One of the advantages of being associated with MIDAS is that it gives me access to faculty who are interested in data as opposed to transportation. It’s not that I need other topic areas, but I often find that when I listen to data and methods talks in totally different content areas, I can see how those methods could apply to problems I care about. For example, the challenge grant in the social sciences entitled “Computational Approaches for the Construction of Novel Macroeconomic Data,” is tackling a problem for economists that transportation researchers share. That is, how do you help researchers who may not have deep technical skill in data querying get at extracts from very large, complex datasets easily? Advances that they make in that project could be transferred to transportation datasets, which share many of the characteristics of social-media datasets.
Another advantage is the access to students who are in data-oriented programs (e.g., statistics, data science, computer science, information, etc.) who want real-world experiences using their skills.
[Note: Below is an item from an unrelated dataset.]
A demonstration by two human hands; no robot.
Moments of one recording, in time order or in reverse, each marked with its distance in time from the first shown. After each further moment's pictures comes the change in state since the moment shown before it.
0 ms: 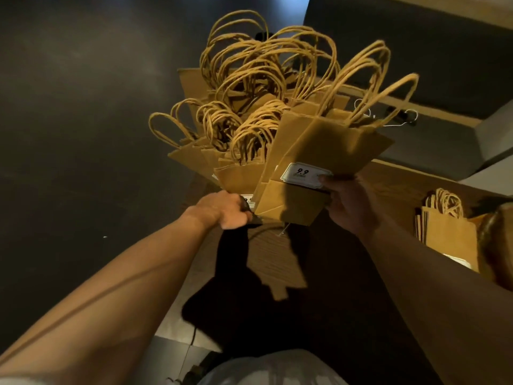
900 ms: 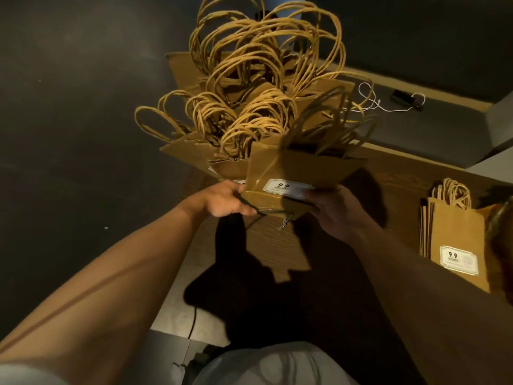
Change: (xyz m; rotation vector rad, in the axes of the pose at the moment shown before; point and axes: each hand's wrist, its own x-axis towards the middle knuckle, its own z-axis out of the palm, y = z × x) left_hand 0.019 -0.011 0.003 -0.654 -0.099 0.213; right_hand -0.011 0.021 -0.001 -0.093 -0.023 0.180
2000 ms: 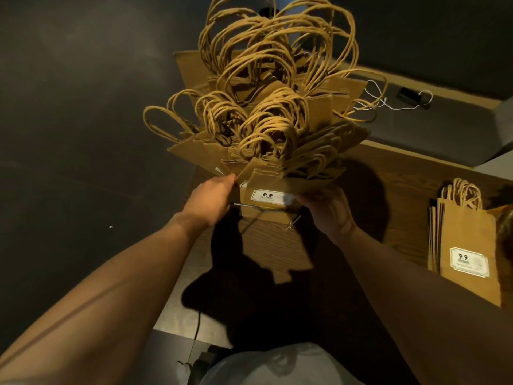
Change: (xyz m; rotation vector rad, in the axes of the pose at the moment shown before) left_hand -0.018 -0.031 -0.003 0.555 0.435 0.042; right_hand 0.024 0.028 0.013 -0.842 0.267 -0.438
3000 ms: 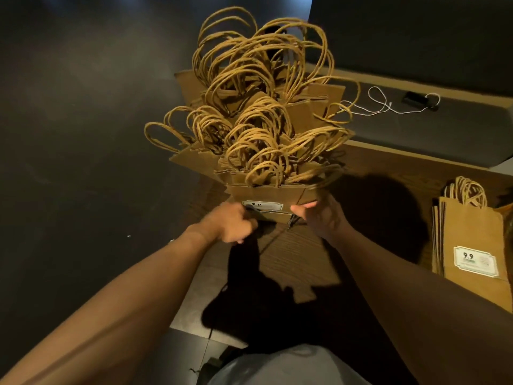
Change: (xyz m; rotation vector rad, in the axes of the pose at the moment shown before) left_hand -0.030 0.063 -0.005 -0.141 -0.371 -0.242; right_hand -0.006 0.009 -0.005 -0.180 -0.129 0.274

I have had a number of data science students reach out to me and worked closely with two of them on independent studies where we worked together on Big Data analysis problems in transportation. One was related to measuring and tracking vehicle safety in automated vehicles and the other was in text mining of a complaints dataset to try to find failure patterns that might indicate the presence of a vehicle defect.
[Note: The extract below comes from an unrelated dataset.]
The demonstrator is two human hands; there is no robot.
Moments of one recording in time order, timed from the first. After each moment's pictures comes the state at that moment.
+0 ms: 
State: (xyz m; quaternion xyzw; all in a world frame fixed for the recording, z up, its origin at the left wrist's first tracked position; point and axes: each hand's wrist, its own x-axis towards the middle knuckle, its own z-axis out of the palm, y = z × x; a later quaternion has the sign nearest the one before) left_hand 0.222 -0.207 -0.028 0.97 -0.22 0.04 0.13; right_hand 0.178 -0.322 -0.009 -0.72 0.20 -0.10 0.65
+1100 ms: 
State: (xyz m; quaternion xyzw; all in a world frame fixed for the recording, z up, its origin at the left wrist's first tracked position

Q: What are the next research challenges for transportation generally and your work specifically?
Transportation is in the midst of a once-in-a-lifetime transformation. In my lifetime, I expect to be driven to the senior center and my gerontologist appointments by what amounts to a robot (on wheels). Right now, I’m working on research problems that will help bring that to fruition. Data science is absolutely at the core of that transformation and the problems are wide open. I’m particularly concerned that our research datasets need to be managed in a way that opens them to a broad audience where we support both less technical interactions (e.g., data extracts with a very simple querying system) and much more technical interactions (e.g., full-dataset automatic video processing to identify drivers using cell phones in face video). I’m also interested in new and efficient large-scale data collection methods, particularly those based on the idea of “smart” or triggered sampling rather than just acquisition of huge datasets “because the information I want is somewhere in there…if only I can find it…”
My own work has mostly been about safety, and although we envision a future without traffic fatalities (or ideally without crashes), the current fatality count has gone up over the past couple of years. Thus, I spend time analyzing crash data for new insights into changes in safety over time and even how the economy influences fatality counts. Much of my work is for the State of Michigan around predicting how many fatalities there will be in the next few years and identifying the benefits and potential benefits of various interventions. My web tool, UTMOST, (the Unified Theory Mapping Opportunities for Safety Technologies) allows visualization of the benefits, or potential benefits, of many different kinds of interventions, including public health policy, vehicle technology, and infrastructure improvements. I think this kind of integrated approach will be necessary to achieve the goal of zero fatalities over the next 20 years. Finally, a significant part of my research program will continue to be development and use of statistical methods to measure, predict, and understand safety in transportation. How can we tell if AVs are safer than humans? What should future traffic safety data systems look like? How can we integrate data systems (e.g., crash and injury outcome) to better understand safety and figure out how to prioritize countermeasure development? How can machine learning and other big data statistical tools help us make the most of driving data?